= Zimbabwe Revenue Authority =

The Zimbabwe Revenue Authority, or ZIMRA, is the body responsible for collecting taxes and other revenue streams for the government in Zimbabwe. It derives its mandate from the Revenue Authority Act, passed by the parliament of Zimbabwe in 2002 and other related legislation.

==Revenue collection==

ZIMRA is responsible for assessing, collecting and accounting for revenue through the Ministry of Finance as specified by the Revenue Authority Act. The revenues and taxes administered by ZIMRA include:

- Income Tax
- Pay As You Earn (PAYE)
- Value Added Tax
- Withholding taxes
- Excise duty
- Special excise duty
- Capital gains tax
- Carbon tax
- Road tolls
- Surtax
- Stamp duty
- Customs duty
- Presumptive taxes

==Trade regulation==

As part of its role in customs regulation, the authority monitors trade and all traffic through borders crossings, airports, and seaports. ZIMRA is tasked to reduce smuggling and illegal trade. The authority regulations on imports, exports and foreign exchange controls. As part of this duty, the agency regulates human travel.

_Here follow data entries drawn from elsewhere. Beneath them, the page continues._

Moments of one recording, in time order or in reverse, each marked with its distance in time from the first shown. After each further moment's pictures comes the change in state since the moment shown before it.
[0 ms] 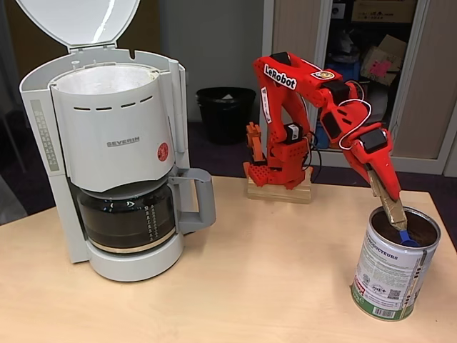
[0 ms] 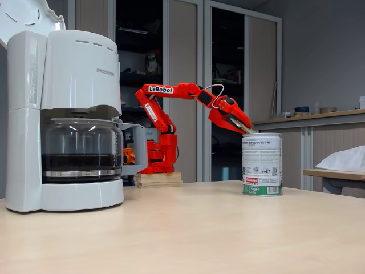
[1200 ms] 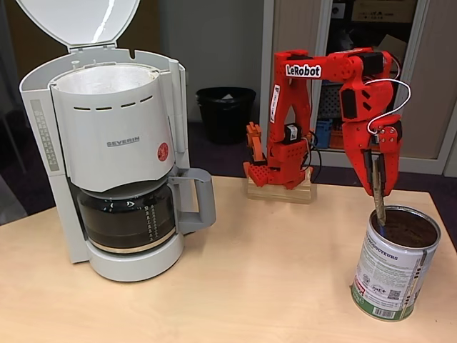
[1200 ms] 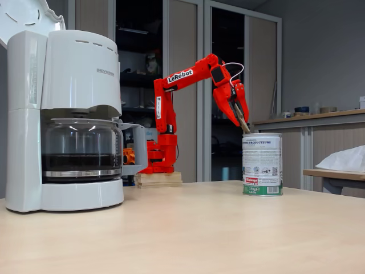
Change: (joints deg) arm 4.2 -30.8 -51.9 50.3 -53.7
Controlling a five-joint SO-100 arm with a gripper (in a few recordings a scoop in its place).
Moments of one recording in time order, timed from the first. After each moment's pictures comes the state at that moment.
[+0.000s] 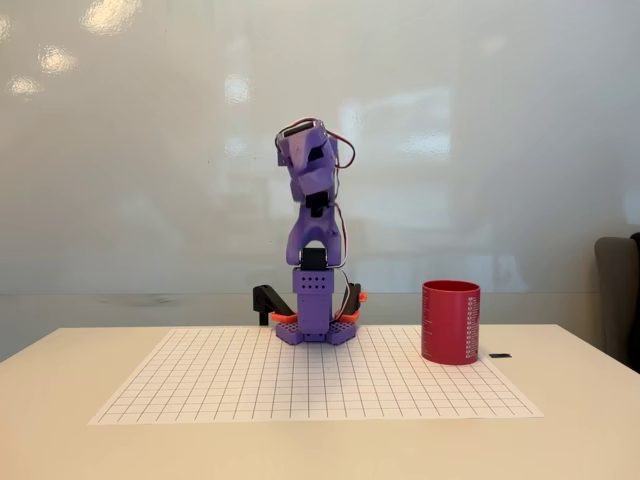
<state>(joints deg) -1.2 166.0 134.5 34.6 14.1</state>
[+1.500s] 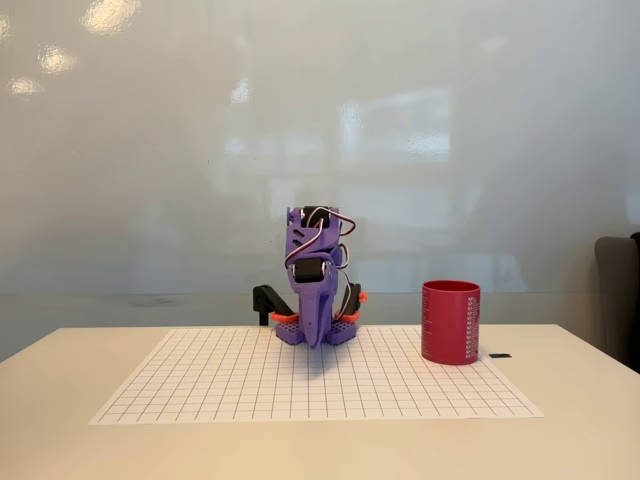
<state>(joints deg) -4.7 189.1 173.9 67.9 9.7</state>
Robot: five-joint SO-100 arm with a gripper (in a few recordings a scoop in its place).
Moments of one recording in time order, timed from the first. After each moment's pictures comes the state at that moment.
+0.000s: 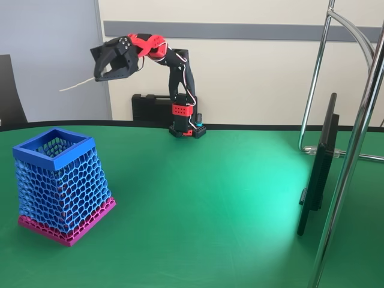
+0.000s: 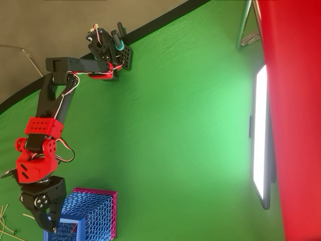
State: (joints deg) arm 24.6 75.9 48.1 39.1 15.7
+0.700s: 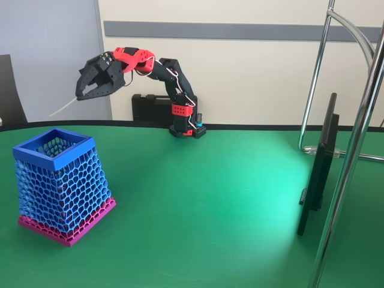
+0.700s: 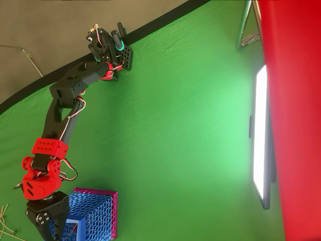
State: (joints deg) arm 26.1 53.6 23.5 42.5 22.3
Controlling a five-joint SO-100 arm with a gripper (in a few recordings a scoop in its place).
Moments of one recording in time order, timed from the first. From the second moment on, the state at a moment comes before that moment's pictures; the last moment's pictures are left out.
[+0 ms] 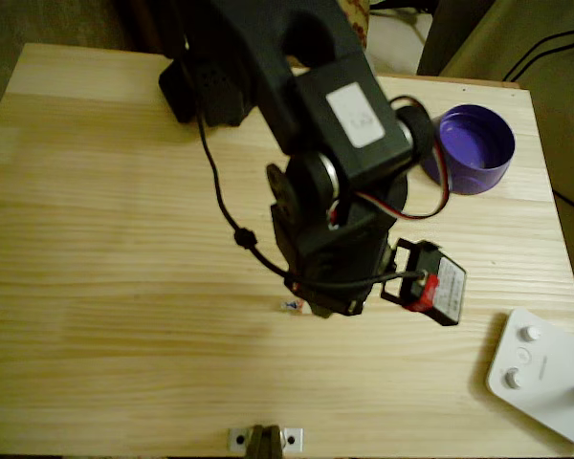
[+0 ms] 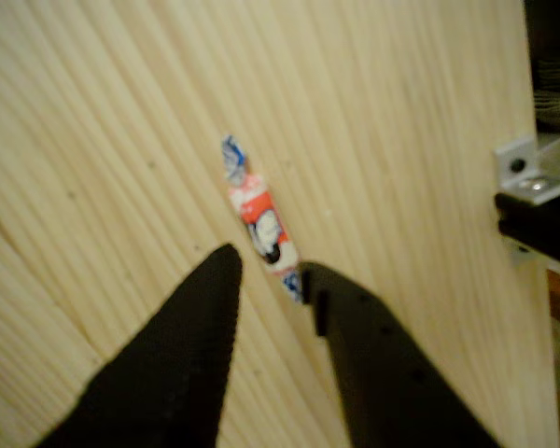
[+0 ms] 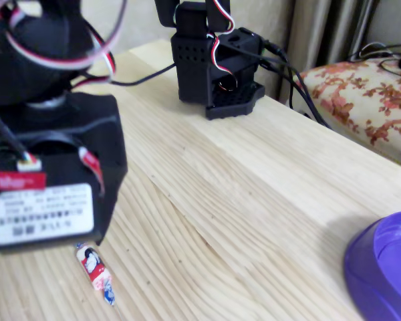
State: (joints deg) arm -33.8 73.1 90.9 66.9 -34.4
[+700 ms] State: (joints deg) arm -38.8 71.8 90.9 65.0 -36.0
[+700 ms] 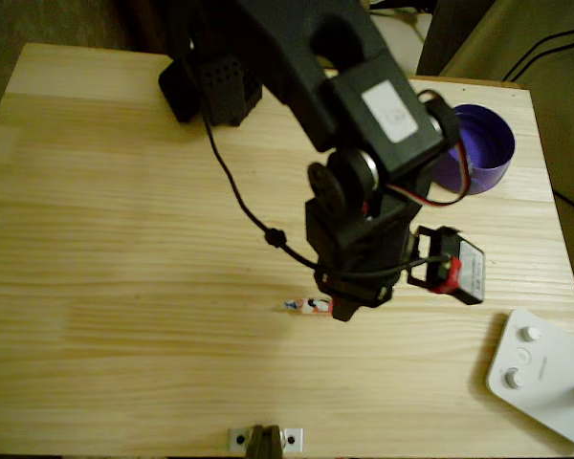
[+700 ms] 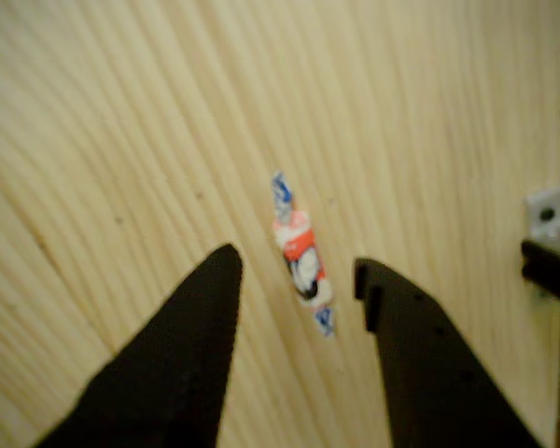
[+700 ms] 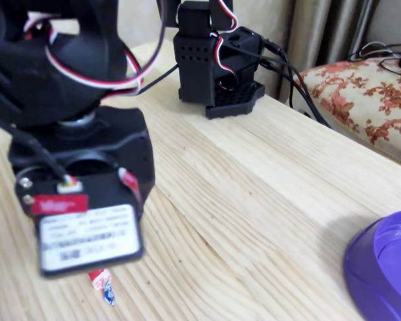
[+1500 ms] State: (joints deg) arm -33.5 63.3 91.8 65.0 -45.5
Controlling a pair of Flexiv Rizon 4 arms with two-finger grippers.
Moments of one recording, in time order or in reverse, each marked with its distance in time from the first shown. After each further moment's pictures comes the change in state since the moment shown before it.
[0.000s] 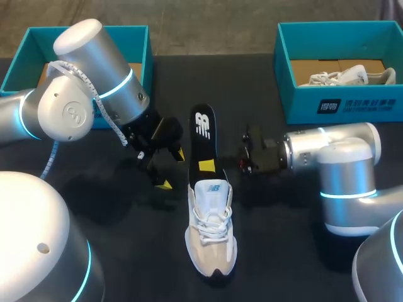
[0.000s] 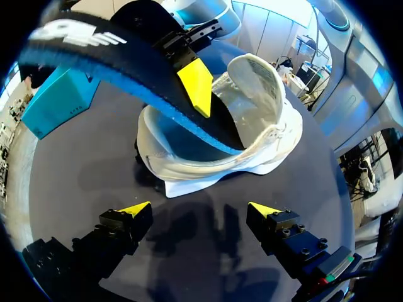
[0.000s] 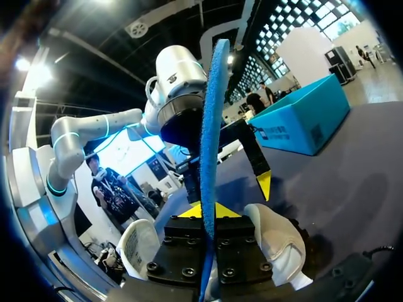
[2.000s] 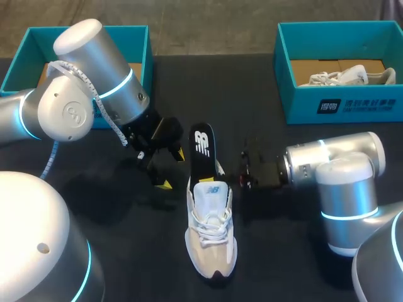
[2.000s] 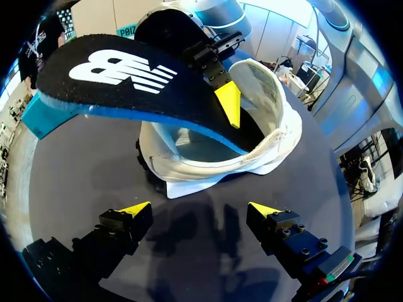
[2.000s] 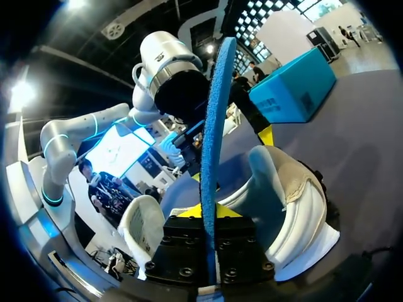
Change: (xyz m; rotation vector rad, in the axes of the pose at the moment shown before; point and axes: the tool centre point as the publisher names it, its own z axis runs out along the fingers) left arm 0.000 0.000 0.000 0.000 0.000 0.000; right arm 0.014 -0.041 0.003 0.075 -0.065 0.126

The agency is responsible for overseeing motor vehicle trade and acts as a port authority, managing aspects of freight loading and unloading.

==Advisory==

In addition to its role as a collector of taxes and revenue, the agency advises the legislature on enacting new revenue streams. In 2004, the agency spearheaded the introduction of the value added tax in Zimbabwe, replacing the sales tax. The agency in the past has endorsed the presumptive tax and road tolls, as well as new systems like Asycuda World and a self-assessment system of taxation.

==Corruption==
The agency has been accused high levels of corruption, and many officials have been arrested.

==Recent news==
Zimra missed its revenue collection target for the second quarter of 2013 by 6%, which the chairman said was down to economic setbacks.